Task statement:
Your job is to transcribe the material exactly. Keep every line.

Information shown:
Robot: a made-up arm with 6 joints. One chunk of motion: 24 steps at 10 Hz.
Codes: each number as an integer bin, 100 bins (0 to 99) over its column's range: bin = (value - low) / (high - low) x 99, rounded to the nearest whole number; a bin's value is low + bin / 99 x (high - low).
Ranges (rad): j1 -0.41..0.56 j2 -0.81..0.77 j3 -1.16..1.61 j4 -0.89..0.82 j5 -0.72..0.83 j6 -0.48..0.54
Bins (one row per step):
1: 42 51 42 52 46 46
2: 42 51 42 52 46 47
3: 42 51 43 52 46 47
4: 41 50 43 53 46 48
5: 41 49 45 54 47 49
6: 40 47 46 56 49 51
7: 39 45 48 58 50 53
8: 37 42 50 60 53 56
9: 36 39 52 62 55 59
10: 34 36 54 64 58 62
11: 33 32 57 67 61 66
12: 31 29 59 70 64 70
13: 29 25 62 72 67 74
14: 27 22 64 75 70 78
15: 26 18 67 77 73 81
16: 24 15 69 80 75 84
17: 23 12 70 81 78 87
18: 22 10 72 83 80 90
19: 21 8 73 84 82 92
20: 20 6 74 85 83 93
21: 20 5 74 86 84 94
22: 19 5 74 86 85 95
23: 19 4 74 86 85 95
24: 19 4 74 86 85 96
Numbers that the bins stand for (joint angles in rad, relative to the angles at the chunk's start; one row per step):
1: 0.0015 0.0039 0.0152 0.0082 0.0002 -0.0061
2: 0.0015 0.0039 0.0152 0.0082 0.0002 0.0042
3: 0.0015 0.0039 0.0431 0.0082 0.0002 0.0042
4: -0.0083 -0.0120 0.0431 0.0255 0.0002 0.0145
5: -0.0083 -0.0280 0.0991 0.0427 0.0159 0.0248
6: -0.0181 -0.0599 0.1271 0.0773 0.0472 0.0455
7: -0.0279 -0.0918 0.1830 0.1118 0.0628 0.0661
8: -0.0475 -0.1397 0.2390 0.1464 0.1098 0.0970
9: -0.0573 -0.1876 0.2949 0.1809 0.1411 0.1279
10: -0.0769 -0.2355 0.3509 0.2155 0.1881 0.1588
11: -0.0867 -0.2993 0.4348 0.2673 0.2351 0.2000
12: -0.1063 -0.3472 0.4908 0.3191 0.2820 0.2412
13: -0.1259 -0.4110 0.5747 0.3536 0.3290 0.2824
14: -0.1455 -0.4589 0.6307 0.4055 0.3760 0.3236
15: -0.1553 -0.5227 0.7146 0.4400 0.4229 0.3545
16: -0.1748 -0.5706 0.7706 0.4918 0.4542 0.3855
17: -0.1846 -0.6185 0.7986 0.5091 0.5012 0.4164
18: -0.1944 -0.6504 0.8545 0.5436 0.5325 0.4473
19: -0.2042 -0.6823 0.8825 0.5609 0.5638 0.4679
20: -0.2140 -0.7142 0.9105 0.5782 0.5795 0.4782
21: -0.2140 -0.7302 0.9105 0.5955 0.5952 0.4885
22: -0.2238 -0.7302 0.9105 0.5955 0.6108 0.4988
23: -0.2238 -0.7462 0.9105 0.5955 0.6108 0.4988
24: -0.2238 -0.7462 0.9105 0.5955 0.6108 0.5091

Task result:
Robot: a made-up arm with 6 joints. One chunk of motion: 24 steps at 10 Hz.
Codes: each number as an integer bin, 100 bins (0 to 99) over its column's range: bin = (value - low) / (high - low) x 99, rounded to the nearest whole number; a bin's value is low + bin / 99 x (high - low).
Ranges (rad): j1 -0.41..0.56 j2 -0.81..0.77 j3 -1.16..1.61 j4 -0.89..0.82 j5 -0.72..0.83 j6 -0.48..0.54
Bins (one row per step):
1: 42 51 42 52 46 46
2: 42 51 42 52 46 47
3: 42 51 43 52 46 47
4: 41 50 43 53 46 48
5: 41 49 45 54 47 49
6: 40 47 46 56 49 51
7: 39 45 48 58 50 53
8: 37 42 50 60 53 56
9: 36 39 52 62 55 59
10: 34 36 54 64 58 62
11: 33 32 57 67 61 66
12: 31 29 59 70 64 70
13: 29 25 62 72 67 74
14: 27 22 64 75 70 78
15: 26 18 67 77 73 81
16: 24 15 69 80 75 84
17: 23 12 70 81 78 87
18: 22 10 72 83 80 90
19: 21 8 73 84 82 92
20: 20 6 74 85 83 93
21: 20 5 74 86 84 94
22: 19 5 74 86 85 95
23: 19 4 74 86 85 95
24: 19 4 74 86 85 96
Numbers that the bins stand for (joint angles in rad, relative to the angles at the chunk's start; one row per step):
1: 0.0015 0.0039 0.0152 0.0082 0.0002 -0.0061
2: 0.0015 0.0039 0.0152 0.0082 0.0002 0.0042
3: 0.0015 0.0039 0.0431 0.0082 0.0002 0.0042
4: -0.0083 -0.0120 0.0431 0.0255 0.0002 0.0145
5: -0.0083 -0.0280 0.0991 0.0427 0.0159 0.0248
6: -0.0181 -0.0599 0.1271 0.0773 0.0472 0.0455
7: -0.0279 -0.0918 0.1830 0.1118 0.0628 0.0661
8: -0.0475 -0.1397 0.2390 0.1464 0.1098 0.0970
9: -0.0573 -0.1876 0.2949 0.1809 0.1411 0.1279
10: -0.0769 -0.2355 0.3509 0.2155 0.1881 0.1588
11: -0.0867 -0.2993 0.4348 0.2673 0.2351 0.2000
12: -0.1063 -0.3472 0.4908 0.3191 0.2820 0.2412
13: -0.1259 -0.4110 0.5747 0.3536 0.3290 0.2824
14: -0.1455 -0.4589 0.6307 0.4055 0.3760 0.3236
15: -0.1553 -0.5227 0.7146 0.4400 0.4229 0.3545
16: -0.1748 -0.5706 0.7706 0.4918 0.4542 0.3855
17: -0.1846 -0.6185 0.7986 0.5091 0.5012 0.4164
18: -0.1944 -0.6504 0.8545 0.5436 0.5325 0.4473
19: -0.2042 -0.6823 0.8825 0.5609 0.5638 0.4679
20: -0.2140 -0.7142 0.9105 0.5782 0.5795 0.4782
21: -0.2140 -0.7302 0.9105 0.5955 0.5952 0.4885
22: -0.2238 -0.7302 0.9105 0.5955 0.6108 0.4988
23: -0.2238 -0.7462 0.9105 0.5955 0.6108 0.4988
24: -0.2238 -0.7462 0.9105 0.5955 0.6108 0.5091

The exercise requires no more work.